* _EXERCISE REQUIREMENTS_
Your answer should be one number: how many lines of the data include the string "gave"?

* _DATASET RECORDS_
*** Begin section ***
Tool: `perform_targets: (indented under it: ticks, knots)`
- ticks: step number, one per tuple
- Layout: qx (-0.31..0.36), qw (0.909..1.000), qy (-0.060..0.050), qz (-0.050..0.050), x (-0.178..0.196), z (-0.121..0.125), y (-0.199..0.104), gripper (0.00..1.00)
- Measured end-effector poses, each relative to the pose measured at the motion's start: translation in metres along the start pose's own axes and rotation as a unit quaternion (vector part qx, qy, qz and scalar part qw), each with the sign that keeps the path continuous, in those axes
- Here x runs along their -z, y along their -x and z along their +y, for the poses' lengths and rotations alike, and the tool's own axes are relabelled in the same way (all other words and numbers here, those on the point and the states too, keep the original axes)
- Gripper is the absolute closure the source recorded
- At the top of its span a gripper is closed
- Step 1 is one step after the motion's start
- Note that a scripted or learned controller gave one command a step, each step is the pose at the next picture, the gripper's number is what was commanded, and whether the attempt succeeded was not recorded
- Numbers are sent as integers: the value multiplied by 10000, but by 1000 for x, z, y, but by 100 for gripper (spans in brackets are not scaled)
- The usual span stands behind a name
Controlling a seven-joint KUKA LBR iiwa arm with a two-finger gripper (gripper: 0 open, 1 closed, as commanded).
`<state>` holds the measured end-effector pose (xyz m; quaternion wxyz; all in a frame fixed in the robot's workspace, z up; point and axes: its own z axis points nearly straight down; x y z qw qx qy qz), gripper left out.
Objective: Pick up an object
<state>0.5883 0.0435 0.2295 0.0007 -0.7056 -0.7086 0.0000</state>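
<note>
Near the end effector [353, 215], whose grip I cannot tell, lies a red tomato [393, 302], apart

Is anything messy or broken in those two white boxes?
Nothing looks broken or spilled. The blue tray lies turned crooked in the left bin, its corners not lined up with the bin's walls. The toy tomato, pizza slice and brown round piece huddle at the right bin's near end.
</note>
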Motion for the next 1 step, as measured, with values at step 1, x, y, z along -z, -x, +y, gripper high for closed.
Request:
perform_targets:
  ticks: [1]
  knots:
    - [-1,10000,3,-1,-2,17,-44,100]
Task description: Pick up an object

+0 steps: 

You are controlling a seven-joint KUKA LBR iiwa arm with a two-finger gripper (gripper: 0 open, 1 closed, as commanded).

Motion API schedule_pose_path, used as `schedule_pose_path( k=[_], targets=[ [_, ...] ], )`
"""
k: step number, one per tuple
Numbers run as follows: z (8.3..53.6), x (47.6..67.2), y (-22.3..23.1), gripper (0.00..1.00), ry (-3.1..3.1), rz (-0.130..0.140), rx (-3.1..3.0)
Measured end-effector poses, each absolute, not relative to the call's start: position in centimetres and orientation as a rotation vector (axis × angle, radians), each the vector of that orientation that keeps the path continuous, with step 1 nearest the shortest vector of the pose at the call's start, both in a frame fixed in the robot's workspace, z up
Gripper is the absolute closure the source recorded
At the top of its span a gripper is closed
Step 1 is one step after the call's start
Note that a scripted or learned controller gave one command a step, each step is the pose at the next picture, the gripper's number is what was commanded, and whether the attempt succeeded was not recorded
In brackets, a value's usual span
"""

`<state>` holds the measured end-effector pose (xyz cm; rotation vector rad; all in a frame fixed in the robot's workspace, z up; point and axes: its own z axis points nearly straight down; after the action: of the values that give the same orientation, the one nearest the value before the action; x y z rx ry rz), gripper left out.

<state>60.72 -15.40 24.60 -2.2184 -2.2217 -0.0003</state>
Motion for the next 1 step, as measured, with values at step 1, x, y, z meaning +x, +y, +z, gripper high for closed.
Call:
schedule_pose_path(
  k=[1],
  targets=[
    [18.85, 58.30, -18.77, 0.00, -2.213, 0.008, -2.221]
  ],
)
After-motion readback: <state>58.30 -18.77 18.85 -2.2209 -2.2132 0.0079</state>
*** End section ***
* _EXERCISE RESPONSE_
2